Material for the task:
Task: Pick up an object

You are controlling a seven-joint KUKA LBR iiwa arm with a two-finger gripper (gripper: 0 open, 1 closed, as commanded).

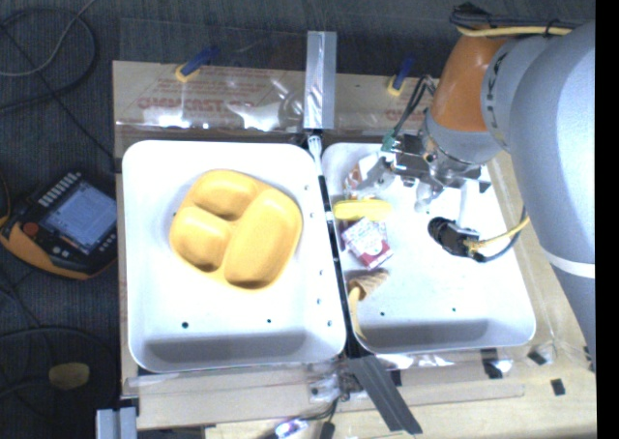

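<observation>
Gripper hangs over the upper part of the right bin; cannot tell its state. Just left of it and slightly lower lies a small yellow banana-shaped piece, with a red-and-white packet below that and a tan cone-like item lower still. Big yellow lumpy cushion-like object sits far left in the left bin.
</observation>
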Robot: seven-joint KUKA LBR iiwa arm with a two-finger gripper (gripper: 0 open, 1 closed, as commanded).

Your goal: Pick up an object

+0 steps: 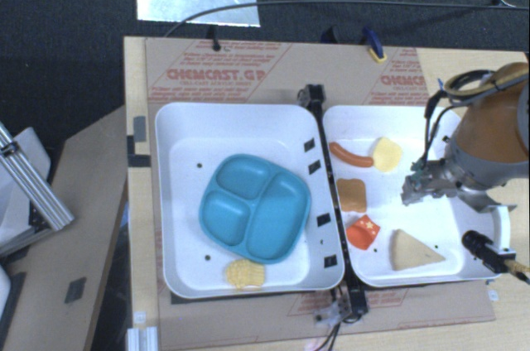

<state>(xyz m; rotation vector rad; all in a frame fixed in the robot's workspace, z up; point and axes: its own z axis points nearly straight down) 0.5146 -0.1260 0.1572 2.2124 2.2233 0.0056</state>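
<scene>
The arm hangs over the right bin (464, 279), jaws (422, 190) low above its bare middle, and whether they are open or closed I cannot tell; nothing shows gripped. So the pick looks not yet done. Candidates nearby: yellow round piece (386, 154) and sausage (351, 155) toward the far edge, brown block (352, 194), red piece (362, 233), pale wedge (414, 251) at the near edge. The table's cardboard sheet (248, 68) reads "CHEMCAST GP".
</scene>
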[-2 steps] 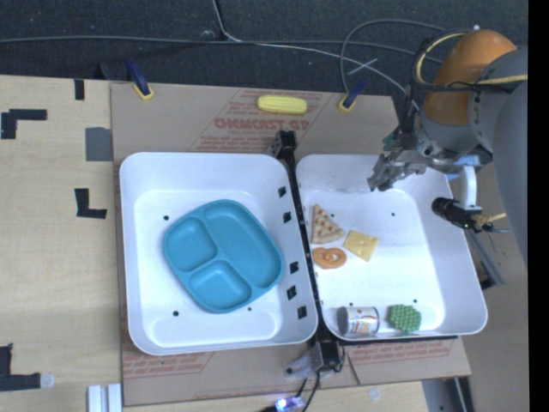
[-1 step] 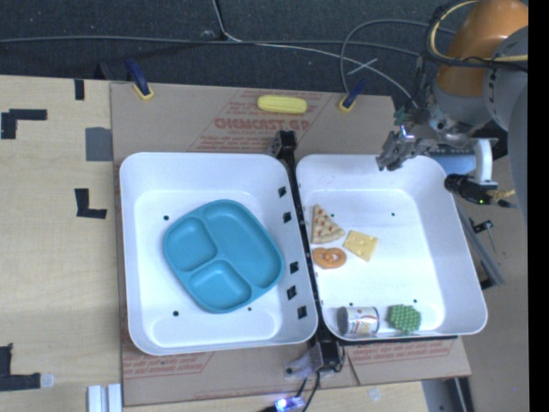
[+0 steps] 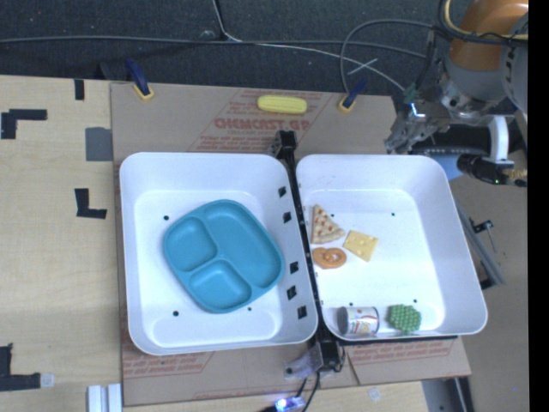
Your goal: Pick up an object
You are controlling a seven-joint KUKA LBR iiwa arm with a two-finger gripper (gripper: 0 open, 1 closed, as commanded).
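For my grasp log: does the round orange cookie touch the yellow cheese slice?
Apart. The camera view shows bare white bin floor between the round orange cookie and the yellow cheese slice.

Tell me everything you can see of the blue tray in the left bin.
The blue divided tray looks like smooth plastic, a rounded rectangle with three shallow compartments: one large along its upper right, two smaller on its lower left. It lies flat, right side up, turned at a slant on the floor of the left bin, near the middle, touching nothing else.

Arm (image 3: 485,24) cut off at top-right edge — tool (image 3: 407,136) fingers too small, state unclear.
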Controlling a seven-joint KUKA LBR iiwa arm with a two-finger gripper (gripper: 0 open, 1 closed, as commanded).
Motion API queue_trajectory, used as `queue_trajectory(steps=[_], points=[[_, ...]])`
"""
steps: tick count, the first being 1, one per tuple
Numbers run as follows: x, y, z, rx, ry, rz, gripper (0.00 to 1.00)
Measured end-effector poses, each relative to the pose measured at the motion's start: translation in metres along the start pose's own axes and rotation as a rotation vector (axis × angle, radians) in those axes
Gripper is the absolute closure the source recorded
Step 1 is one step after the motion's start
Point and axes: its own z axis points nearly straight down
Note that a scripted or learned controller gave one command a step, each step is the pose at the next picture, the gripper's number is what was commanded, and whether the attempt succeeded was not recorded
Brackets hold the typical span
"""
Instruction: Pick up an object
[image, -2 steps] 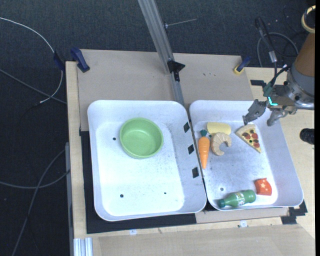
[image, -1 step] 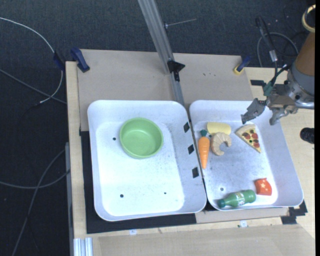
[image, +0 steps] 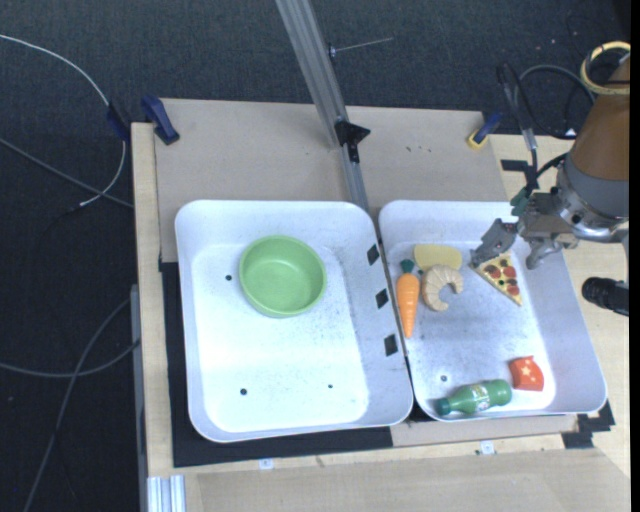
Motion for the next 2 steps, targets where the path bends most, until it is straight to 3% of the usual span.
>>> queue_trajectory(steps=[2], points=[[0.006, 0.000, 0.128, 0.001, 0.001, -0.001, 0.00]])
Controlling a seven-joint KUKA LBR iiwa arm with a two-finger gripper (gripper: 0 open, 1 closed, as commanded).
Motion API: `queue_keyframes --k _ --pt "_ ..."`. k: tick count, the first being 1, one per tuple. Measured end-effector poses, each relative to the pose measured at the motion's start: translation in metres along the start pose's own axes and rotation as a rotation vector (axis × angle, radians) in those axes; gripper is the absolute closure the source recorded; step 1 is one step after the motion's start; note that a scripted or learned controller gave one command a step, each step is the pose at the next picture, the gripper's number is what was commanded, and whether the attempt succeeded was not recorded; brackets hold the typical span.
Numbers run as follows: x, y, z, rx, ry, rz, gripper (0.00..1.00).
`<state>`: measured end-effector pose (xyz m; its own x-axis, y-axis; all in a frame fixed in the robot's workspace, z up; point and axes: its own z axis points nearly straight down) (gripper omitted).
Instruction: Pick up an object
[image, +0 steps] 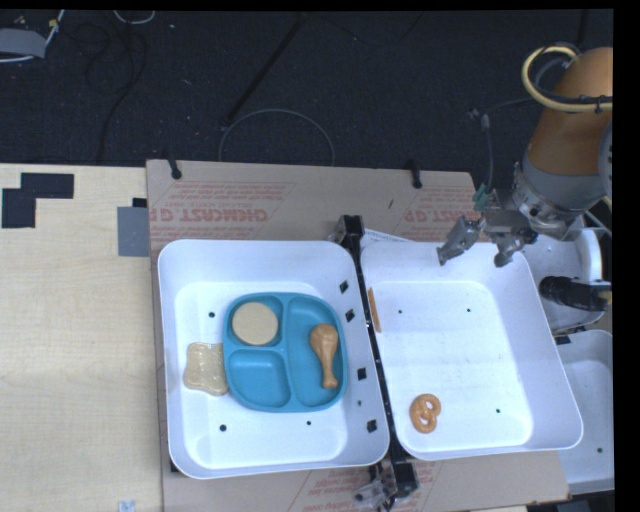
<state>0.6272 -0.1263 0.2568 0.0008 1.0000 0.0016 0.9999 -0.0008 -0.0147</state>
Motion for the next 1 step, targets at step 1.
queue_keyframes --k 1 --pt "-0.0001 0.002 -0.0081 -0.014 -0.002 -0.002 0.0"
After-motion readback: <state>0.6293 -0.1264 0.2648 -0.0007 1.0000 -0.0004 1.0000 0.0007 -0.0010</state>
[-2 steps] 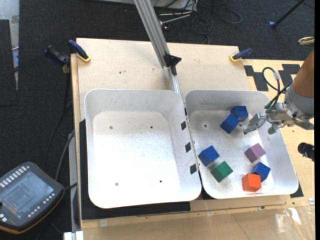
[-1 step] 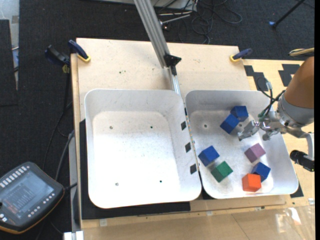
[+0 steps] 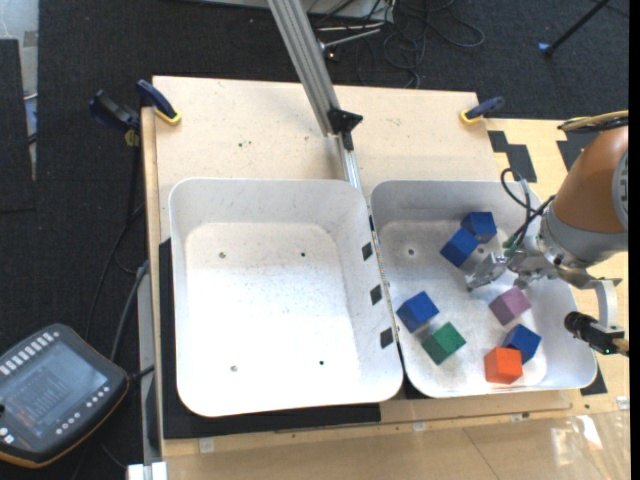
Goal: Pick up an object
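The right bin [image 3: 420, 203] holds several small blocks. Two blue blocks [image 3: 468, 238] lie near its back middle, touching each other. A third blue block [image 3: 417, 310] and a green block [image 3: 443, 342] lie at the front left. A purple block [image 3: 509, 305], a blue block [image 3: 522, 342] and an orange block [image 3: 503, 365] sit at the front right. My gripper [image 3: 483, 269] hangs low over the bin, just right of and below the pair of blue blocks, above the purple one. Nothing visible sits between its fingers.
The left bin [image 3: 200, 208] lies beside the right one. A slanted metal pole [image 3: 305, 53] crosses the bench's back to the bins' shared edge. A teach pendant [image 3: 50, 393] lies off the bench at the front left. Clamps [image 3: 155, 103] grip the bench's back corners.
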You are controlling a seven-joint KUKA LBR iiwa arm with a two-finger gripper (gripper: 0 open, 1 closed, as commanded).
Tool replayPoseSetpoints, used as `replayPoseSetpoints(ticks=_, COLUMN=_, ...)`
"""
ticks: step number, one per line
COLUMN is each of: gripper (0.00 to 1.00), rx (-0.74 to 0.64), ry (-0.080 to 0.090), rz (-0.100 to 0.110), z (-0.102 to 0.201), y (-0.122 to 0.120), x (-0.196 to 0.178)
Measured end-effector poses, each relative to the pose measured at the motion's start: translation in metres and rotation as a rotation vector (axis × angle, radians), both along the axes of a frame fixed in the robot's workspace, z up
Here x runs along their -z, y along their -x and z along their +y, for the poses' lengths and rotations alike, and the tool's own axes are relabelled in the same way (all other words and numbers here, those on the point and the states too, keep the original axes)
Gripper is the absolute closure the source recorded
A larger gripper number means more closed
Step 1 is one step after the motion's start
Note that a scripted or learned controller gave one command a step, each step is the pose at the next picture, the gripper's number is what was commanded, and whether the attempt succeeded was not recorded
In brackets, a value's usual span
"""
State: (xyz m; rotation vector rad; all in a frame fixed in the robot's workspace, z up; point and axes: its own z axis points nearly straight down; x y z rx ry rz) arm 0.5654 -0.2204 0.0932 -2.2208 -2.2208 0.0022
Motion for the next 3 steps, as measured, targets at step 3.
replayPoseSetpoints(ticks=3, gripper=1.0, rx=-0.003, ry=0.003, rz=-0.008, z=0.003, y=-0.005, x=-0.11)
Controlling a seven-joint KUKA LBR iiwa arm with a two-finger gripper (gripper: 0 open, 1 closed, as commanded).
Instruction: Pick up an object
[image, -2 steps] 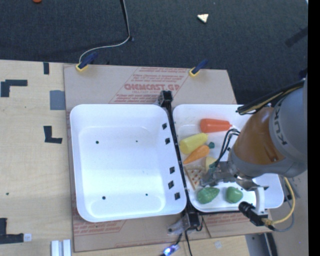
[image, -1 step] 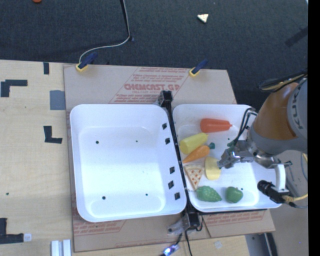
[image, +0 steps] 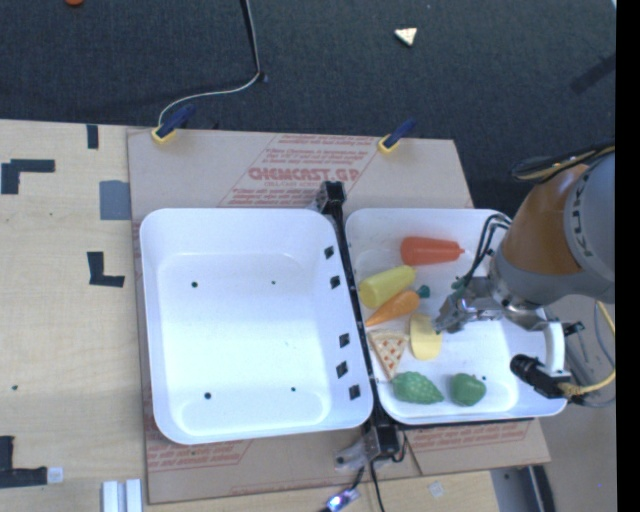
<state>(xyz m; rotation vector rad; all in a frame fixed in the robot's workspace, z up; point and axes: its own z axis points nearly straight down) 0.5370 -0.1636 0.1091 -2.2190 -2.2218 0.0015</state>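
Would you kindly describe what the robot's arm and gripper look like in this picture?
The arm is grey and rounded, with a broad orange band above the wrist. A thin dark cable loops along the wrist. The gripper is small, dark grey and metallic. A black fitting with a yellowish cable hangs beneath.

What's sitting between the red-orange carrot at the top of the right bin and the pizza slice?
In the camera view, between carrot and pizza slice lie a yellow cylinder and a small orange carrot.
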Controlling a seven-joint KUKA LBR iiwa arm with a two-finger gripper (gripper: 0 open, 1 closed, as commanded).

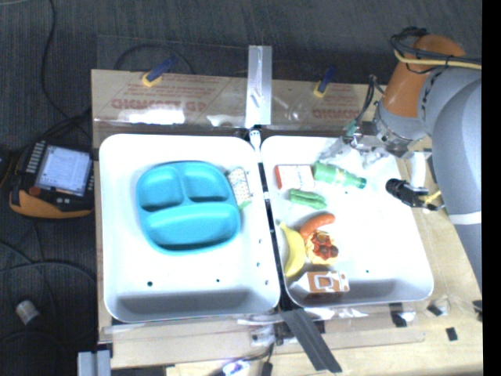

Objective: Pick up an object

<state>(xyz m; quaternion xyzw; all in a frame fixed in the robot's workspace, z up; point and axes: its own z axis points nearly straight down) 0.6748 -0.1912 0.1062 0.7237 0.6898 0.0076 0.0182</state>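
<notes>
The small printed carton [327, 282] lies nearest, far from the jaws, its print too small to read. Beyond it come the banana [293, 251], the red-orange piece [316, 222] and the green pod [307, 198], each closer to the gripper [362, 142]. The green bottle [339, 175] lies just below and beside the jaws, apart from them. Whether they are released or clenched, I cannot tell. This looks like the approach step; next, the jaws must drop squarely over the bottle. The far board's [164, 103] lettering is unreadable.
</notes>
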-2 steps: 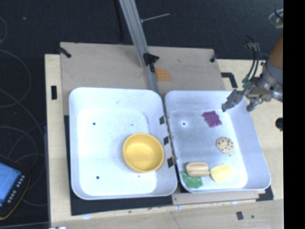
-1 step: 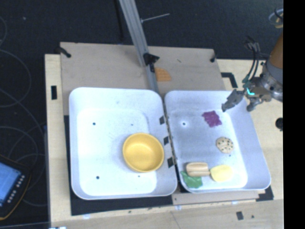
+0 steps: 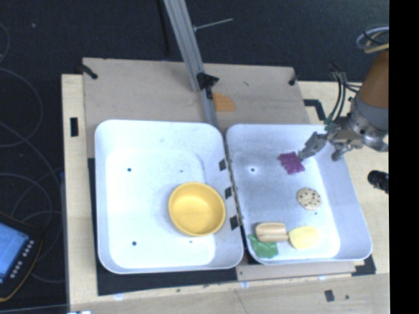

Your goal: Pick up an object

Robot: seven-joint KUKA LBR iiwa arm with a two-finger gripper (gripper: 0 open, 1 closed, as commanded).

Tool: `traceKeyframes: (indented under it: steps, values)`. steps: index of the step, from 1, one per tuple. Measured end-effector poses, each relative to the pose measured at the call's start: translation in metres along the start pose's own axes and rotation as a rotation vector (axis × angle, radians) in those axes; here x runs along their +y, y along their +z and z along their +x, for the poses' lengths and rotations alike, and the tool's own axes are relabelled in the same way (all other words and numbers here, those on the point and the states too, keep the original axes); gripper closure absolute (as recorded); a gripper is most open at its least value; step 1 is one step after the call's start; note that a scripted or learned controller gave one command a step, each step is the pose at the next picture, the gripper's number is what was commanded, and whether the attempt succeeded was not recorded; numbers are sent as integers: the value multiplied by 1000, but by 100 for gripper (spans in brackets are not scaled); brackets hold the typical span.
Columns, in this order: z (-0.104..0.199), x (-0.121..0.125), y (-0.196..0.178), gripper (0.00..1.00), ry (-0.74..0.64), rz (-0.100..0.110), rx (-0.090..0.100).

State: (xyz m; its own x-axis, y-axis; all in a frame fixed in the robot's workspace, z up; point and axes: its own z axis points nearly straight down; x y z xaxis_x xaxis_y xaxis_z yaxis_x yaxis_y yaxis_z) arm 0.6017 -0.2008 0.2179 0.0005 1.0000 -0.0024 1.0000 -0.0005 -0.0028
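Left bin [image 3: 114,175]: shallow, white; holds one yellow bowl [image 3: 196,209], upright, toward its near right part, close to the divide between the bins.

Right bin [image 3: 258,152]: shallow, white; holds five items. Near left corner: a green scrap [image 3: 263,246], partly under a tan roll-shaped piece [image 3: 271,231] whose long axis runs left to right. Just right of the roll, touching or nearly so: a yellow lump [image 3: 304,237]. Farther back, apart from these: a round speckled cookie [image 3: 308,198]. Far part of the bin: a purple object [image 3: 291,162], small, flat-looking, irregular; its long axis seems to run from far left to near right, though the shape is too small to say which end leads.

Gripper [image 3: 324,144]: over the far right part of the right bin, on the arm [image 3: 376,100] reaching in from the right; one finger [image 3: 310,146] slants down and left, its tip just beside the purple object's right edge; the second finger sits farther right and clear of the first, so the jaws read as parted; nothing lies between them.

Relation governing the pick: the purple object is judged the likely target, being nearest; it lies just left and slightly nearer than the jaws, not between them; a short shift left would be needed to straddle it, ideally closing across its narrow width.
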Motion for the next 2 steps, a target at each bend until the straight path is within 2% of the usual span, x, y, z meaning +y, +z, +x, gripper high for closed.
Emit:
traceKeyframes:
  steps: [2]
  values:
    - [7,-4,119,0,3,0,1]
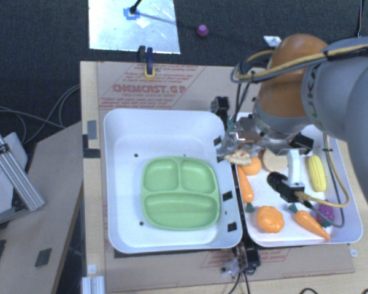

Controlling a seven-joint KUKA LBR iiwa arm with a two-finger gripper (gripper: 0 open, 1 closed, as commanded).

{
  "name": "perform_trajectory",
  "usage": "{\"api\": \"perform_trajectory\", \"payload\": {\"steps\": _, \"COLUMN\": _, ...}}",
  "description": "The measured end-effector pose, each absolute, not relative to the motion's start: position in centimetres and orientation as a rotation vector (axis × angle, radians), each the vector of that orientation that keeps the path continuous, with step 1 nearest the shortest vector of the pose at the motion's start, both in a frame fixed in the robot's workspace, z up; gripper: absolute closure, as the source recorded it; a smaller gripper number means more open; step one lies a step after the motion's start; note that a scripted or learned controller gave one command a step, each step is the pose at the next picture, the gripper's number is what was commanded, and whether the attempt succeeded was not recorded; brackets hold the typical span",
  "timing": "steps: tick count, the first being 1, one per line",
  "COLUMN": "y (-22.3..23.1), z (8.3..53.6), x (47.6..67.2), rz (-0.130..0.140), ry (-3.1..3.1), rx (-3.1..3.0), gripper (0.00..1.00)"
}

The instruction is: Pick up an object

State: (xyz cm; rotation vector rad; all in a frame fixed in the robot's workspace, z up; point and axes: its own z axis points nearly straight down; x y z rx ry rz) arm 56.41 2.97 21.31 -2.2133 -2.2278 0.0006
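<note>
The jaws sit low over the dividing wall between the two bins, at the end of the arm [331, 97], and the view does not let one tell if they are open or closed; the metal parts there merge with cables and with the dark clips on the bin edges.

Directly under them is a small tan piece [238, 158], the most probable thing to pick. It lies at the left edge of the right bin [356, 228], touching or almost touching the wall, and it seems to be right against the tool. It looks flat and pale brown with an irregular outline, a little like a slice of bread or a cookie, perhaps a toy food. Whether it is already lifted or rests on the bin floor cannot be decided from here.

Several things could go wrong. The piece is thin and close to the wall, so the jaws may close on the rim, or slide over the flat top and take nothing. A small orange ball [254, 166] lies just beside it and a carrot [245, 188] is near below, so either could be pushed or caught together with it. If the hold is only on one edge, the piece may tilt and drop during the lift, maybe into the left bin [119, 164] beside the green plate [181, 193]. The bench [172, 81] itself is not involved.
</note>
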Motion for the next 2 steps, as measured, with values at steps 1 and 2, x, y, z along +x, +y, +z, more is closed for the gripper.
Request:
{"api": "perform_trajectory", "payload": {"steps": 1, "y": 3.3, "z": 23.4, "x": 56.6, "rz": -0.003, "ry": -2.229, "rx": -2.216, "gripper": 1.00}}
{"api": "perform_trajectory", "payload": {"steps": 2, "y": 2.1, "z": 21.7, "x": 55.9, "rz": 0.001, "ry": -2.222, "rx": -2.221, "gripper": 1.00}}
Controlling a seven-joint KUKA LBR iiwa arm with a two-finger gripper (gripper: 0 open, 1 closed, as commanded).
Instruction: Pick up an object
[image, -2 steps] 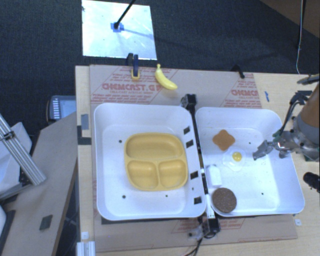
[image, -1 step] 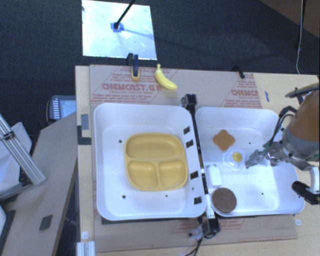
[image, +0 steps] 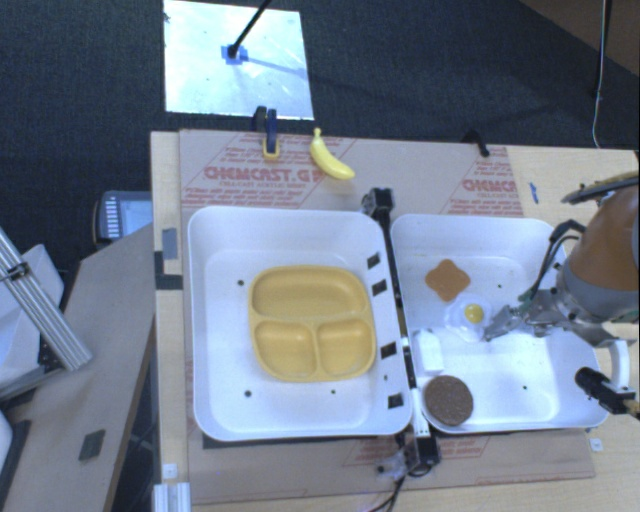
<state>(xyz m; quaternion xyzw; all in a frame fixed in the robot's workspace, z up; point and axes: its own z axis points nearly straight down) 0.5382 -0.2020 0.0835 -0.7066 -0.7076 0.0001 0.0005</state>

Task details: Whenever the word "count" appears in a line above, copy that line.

Expected output:
steps: tick count, the first being 1, one per tuple
Motion API: `queue_keyframes --k _ --pt "_ ..."`. k: tick count, the first being 1, one per tuple. Measured end-effector poses, each relative to the pose measured at the motion's start: translation in metres along the start pose's own axes and rotation as a rotation vector (axis × angle, radians) in those axes; gripper is the absolute closure the source recorded; step 1 is one step after the motion's start; note that a scripted or learned controller gave one command a step, each step is the pose at the next picture, the gripper's number is what was commanded, and whether the attempt succeeded was not recorded; brackets hold the typical span.
  "timing": "steps: tick count, the first being 1, one per line",

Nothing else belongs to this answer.